**Problem to solve**
Each record has to be repeated exactly as given.

**Materials provided**

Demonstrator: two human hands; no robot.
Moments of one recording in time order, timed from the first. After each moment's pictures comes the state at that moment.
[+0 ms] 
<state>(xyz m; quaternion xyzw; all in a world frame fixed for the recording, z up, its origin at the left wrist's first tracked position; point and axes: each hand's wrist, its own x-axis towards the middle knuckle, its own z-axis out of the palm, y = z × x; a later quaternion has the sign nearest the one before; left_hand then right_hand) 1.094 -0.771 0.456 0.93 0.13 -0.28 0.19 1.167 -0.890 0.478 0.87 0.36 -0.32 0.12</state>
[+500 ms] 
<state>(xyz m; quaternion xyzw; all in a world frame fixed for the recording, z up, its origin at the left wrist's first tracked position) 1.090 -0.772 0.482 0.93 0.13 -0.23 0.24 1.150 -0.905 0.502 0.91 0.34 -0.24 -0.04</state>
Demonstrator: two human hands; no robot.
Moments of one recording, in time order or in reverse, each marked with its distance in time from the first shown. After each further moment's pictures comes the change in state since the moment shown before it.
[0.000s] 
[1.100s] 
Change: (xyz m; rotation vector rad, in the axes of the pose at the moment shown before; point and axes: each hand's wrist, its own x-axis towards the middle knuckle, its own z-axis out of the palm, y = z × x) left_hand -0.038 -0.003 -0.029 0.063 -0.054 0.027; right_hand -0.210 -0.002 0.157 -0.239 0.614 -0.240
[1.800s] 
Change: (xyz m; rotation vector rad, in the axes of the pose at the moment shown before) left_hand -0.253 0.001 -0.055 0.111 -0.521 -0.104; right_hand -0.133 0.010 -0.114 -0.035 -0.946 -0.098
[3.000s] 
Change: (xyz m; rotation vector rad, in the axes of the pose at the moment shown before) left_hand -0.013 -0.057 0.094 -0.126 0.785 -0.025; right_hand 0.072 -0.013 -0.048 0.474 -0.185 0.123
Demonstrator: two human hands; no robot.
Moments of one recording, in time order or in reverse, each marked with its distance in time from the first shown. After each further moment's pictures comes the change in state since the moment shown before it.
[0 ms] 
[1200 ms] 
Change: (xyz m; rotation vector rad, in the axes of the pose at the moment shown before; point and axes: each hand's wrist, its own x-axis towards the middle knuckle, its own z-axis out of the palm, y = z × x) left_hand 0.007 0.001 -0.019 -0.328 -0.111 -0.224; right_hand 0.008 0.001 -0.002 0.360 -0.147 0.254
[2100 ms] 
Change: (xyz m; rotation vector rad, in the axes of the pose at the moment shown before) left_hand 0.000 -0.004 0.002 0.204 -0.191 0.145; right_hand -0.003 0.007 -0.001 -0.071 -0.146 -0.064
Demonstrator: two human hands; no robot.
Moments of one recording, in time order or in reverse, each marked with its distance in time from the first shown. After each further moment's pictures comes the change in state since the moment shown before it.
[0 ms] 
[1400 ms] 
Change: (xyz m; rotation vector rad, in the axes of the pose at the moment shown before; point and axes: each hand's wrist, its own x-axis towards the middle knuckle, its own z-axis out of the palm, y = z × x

**Task solution**
Demonstrator: two human hands; no robot.
Moments of one recording in time order, timed from the first. After each moment's pictures comes the state at that moment.
[+0 ms] 
<state>(xyz m; quaternion xyzw; all in a world frame fixed for the recording, z up, its origin at the left wrist's first tracked position; point and axes: each hand's wrist, its own x-axis towards the middle knuckle, its own z-axis out of the palm, y = z × x; a later quaternion has the sign nearest the one before; left_hand then right_hand) 1.094 -0.771 0.456 0.93 0.13 -0.28 0.19 1.167 -0.890 0.478 0.87 0.36 -0.32 0.12</state>
[+500 ms] 
<state>(xyz m; quaternion xyzw; all in a world frame fixed for the recording, z up, its origin at the left wrist's first tracked position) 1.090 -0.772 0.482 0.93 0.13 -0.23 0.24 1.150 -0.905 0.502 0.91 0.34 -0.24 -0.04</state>
Demonstrator: two human hands; no robot.
Moments of one recording, in time order or in reverse, each marked with its distance in time from the first shown. After each further moment's pictures comes the change in state since the moment shown before it.
[0.000s] 
[1.100s] 
Change: (xyz m; rotation vector rad, in the axes of the pose at the moment shown before; point and axes: each hand's wrist, its own x-axis towards the middle knuckle, its own z-axis out of the palm, y = z × x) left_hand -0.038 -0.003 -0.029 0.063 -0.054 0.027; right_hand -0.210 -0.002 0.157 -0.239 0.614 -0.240
[1.800s] 
Change: (xyz m; rotation vector rad, in the axes of the pose at the moment shown before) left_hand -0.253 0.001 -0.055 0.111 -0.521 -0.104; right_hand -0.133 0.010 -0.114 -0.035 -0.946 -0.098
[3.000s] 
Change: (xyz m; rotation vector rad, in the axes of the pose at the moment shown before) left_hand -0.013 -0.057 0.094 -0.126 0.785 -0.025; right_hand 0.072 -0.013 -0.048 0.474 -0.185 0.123
Demonstrator: two human hands; no robot.
Moments of one recording, in time order or in reverse, each marked with its distance in time from the first shown. After each further moment's pictures comes the change in state since the moment shown before it.
[0 ms] 
[1200 ms] 
Change: (xyz m; rotation vector rad, in the axes of the pose at the moment shown before; point and axes: each hand's wrist, its own x-axis towards the middle knuckle, its own z-axis out of the palm, y = z × x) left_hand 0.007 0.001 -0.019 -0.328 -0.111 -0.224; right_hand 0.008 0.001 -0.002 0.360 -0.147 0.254
[2100 ms] 
Change: (xyz m; rotation vector rad, in the axes of the pose at the moment shown before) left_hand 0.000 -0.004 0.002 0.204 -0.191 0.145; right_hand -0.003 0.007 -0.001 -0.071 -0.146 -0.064
Demonstrator: two human hands; no robot.
Moments of one recording, in time order or in reverse, each marked with its distance in time from the first shown. After each further moment's pictures comes the change in state since the moment shown before it.
[0 ms] 
[1400 ms] 
Change: (xyz m; rotation vector rad, in the axes of the pose at the moment shown before; point and axes: each hand's wrist, its own x-axis towards the middle knuckle, its own z-axis out of the palm, y = z × x

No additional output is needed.